** THE PROBLEM **
With nothing added and nothing dropped, write out all of the entries below.

★ ★ ★

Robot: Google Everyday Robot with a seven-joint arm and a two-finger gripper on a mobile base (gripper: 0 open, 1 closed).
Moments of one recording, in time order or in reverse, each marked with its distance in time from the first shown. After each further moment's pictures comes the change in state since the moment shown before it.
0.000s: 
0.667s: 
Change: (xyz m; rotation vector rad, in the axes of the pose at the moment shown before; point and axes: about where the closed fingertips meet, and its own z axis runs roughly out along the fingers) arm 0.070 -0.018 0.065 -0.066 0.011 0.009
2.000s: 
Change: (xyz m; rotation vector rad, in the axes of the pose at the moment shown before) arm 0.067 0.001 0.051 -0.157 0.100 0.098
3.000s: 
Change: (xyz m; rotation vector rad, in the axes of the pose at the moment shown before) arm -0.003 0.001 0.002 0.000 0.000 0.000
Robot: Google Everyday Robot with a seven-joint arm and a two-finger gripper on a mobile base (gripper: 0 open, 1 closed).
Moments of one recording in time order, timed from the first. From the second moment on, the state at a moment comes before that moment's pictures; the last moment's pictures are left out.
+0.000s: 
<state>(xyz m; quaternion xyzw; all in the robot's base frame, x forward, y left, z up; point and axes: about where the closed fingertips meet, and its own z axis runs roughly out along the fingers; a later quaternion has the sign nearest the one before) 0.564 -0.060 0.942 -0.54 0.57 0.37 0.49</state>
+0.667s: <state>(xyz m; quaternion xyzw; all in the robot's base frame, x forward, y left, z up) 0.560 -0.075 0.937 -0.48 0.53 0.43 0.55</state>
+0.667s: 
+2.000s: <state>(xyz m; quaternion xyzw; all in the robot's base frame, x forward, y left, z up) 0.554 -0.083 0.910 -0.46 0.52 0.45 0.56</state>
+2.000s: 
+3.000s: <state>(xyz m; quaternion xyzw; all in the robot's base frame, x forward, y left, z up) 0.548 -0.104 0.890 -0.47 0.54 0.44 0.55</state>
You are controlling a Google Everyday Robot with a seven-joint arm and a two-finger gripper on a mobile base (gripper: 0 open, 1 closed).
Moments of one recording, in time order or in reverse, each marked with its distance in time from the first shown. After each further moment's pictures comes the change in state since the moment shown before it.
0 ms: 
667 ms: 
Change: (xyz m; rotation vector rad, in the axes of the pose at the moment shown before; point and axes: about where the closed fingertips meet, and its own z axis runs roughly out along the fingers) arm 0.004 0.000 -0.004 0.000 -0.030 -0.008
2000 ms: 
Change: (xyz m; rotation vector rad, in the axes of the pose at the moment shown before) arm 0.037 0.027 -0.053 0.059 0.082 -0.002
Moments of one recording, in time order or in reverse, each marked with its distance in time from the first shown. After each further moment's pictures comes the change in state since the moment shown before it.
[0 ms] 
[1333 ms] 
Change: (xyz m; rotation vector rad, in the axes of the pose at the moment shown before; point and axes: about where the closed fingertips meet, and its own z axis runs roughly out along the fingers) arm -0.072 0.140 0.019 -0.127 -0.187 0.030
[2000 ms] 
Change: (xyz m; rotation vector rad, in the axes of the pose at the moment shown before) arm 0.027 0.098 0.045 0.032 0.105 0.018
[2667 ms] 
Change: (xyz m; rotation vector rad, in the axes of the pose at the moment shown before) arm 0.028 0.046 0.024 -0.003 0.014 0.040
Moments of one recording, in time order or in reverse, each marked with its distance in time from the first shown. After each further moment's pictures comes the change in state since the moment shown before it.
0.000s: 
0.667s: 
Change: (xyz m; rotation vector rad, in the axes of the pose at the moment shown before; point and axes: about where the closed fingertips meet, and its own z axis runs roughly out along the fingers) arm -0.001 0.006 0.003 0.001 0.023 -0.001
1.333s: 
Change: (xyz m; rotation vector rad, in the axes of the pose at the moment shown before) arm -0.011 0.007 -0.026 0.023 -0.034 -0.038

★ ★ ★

** SOLUTION **
Robot: Google Everyday Robot with a seven-joint arm and a two-finger gripper on a mobile base (gripper: 0 open, 1 closed).
Moments of one recording, in time order or in reverse, each marked with its distance in time from the first shown. After each further moment's pictures comes the change in state since the moment shown before it.
0.000s: 
0.667s: 
Change: (xyz m; rotation vector rad, in the axes of the pose at the moment shown before; point and axes: about where the closed fingertips meet, and its own z axis runs roughly out along the fingers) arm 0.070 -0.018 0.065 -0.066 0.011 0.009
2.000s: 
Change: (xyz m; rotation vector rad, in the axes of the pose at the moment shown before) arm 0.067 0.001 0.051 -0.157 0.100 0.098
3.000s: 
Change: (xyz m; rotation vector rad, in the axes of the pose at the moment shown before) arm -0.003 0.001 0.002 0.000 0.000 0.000
Robot: Google Everyday Robot with a seven-joint arm and a two-finger gripper on a mobile base (gripper: 0 open, 1 closed).
Moments of one recording in time order, timed from the first. From the second moment on, the state at a moment comes before that moment's pictures; the last moment's pictures are left out.
+0.000s: 
<state>(xyz m; quaternion xyzw; all in the robot's base frame, x forward, y left, z up; point and axes: about where the closed fingertips meet, and its own z axis runs roughly out along the fingers; a later quaternion has the sign nearest the one before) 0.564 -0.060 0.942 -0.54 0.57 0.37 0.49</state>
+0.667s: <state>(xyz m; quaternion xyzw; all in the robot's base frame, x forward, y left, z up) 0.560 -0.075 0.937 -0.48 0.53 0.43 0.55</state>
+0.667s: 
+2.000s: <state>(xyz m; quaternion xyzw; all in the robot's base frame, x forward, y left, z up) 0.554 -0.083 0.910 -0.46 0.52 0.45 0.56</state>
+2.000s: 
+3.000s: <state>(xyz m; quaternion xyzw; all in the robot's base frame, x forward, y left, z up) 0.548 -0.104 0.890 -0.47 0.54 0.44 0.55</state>
You are controlling a Google Everyday Robot with a seven-joint arm and a two-finger gripper on a mobile base (gripper: 0 open, 1 closed).
Moments of one recording, in time order or in reverse, each marked with its distance in time from the first shown. After each further moment's pictures comes the change in state since the moment shown before it.
0 ms: 
667 ms: 
Change: (xyz m; rotation vector rad, in the axes of the pose at the moment shown before; point and axes: about where the closed fingertips meet, and its own z axis runs roughly out along the fingers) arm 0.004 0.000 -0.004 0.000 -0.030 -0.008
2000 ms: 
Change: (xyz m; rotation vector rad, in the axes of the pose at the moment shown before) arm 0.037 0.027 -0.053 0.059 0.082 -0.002
Moments of one recording, in time order or in reverse, each marked with its distance in time from the first shown. After each further moment's pictures comes the change in state since the moment shown before it.
[0 ms] 
[1333 ms] 
Change: (xyz m; rotation vector rad, in the axes of the pose at the moment shown before; point and axes: about where the closed fingertips meet, and its own z axis runs roughly out along the fingers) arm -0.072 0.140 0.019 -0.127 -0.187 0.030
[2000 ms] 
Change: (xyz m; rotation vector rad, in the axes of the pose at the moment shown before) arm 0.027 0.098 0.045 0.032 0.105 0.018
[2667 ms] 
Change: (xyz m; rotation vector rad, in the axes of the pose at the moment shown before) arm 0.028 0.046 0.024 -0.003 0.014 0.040
Moments of one recording, in time order or in reverse, each marked with its distance in time from the first shown. After each further moment's pictures comes the change in state since the moment shown before it.
0.000s: 
0.667s: 
Change: (xyz m; rotation vector rad, in the axes of the pose at the moment shown before; point and axes: about where the closed fingertips meet, and its own z axis runs roughly out along the fingers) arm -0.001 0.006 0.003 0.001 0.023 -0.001
1.333s: 
Change: (xyz m; rotation vector rad, in the axes of the pose at the moment shown before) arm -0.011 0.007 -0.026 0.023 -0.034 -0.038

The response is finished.